TO DO: Down to the last line, output the records below exactly.

DATASET EXCERPTS:
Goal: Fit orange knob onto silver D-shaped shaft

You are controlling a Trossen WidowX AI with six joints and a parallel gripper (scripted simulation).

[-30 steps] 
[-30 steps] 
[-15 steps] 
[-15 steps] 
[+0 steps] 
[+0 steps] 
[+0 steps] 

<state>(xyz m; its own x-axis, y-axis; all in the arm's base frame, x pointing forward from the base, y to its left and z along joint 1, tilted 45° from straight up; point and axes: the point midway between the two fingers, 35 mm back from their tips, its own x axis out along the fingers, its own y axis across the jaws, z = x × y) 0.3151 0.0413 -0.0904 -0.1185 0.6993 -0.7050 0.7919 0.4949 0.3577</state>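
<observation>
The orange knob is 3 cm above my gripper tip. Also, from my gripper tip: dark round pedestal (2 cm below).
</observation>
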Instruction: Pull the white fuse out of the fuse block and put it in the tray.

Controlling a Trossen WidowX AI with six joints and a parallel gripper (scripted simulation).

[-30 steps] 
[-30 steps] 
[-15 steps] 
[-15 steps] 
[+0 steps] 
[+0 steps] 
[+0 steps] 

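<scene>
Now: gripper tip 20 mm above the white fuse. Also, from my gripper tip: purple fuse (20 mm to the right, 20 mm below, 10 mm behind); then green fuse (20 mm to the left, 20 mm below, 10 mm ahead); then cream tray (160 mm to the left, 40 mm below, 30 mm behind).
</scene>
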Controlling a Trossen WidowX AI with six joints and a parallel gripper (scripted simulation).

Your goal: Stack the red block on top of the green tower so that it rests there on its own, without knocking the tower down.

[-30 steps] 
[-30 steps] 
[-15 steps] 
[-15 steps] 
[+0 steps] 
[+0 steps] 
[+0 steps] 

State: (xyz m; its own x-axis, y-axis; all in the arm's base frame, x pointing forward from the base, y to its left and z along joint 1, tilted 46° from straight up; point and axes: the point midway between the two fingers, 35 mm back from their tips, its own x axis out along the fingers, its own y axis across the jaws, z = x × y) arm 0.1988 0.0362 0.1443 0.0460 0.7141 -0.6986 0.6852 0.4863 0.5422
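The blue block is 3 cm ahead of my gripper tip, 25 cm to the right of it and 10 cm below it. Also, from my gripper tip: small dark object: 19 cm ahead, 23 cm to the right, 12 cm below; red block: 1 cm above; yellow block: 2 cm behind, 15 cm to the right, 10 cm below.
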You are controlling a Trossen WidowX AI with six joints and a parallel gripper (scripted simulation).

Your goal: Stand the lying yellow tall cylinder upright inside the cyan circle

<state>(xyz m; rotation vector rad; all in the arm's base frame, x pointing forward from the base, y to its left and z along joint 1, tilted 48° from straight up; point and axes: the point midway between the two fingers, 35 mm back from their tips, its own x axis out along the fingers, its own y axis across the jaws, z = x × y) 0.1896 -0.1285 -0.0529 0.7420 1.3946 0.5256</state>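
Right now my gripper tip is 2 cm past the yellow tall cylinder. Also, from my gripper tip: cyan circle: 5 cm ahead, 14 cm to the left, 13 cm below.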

TASK RESULT:
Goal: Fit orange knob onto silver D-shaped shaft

You are controlling a Trossen WidowX AI with six joints and a parallel gripper (scripted simulation).

[-30 steps] 
[-30 steps] 
[-15 steps] 
[-15 steps] 
[+0 steps] 
[+0 steps] 
[+0 steps] 

<state>(xyz m; its own x-axis, y-axis; all in the arm's base frame, x pointing forward from the base, y to its left and z along joint 1, tilted 45° from straight up; point and axes: the point midway between the two fingers, 35 mm back from their tips, its own x axis out along the fingers, its own y axis across the jaws, z = x × y) 0.3151 0.0413 -0.0904 -0.1185 0.6993 -0.7050 0.7919 0.4949 0.3577</state>
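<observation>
The orange knob is 3 cm above my gripper tip. Also, from my gripper tip: dark round pedestal (2 cm below).
</observation>
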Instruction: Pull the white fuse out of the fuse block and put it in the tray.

Controlling a Trossen WidowX AI with six joints and a parallel gripper (scripted simulation).

[-30 steps] 
[-30 steps] 
[-15 steps] 
[-15 steps] 
[+0 steps] 
[+0 steps] 
[+0 steps] 

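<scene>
Now: gripper tip 20 mm above the white fuse. Also, from my gripper tip: purple fuse (20 mm to the right, 20 mm below, 10 mm behind); then green fuse (20 mm to the left, 20 mm below, 10 mm ahead); then cream tray (160 mm to the left, 40 mm below, 30 mm behind).
</scene>
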Controlling a Trossen WidowX AI with six joints and a parallel gripper (scripted simulation).

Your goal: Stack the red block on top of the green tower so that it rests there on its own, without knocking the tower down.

[-30 steps] 
[-30 steps] 
[-15 steps] 
[-15 steps] 
[+0 steps] 
[+0 steps] 
[+0 steps] 

State: (xyz m; its own x-axis, y-axis; all in the arm's base frame, x pointing forward from the base, y to its left and z along joint 1, tilted 46° from straight up; point and axes: the point midway between the two fingers, 35 mm back from their tips, its own x axis out along the fingers, its own y axis across the jaws, z = x × y) arm 0.1988 0.0362 0.1443 0.0460 0.7141 -0.6986 0.6852 0.4863 0.5422
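The blue block is 3 cm ahead of my gripper tip, 25 cm to the right of it and 10 cm below it. Also, from my gripper tip: small dark object: 19 cm ahead, 23 cm to the right, 12 cm below; red block: 1 cm above; yellow block: 2 cm behind, 15 cm to the right, 10 cm below.
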You are controlling a Trossen WidowX AI with six joints and a parallel gripper (scripted simulation).

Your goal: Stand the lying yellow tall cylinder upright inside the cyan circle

<state>(xyz m; rotation vector rad; all in the arm's base frame, x pointing forward from the base, y to its left and z along joint 1, tilted 48° from straight up; point and axes: the point midway between the two fingers, 35 mm back from their tips, its own x axis out along the fingers, its own y axis across the jaws, z = x × y) 0.1896 -0.1285 -0.0529 0.7420 1.3946 0.5256</state>
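Right now my gripper tip is 2 cm past the yellow tall cylinder. Also, from my gripper tip: cyan circle: 5 cm ahead, 14 cm to the left, 13 cm below.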

The output is finished and nothing more is needed.